* MATERIAL PROVIDED:
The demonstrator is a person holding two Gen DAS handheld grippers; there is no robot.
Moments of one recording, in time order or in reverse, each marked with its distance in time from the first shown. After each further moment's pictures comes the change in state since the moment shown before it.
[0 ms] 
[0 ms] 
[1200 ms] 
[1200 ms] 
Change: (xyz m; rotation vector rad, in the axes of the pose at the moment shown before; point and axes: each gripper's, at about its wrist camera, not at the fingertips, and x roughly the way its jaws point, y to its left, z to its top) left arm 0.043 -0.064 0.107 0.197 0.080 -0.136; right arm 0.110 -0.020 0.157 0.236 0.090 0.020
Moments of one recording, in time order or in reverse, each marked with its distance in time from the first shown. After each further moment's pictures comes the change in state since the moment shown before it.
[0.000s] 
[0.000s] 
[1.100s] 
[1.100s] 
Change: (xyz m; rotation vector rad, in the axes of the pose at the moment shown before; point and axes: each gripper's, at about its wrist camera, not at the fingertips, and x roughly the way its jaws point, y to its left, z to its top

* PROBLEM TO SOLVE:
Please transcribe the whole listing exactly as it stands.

* YOUR RESPONSE:
The demonstrator is a person holding two Gen DAS handheld grippers; there is no robot.
Moments of one recording, in time order or in reverse, each marked with its distance in time from the first shown. After each further moment's pictures comes the change in state since the moment shown before it.
[0 ms] 
[0 ms] 
[1200 ms] 
[1200 ms] 
Change: (xyz m; rotation vector rad, in the axes of the pose at the moment shown before; point and axes: each gripper's, at about its wrist camera, not at the fingertips, and x roughly the way its jaws point, y to its left, z to its top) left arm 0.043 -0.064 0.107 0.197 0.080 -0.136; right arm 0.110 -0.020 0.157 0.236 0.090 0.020
Moments of one recording, in time order or in reverse, each marked with its distance in time from the first shown. After each further moment's pictures comes the change in state since the moment shown before it.
[0.000s] 
[0.000s] 
[1.100s] 
[1.100s] 
Change: (xyz m; rotation vector rad, in the axes of the pose at the moment shown before; point and axes: each gripper's, at about its wrist camera, not at the fingertips, and x roughly the way its jaws point, y to its left, z to its top

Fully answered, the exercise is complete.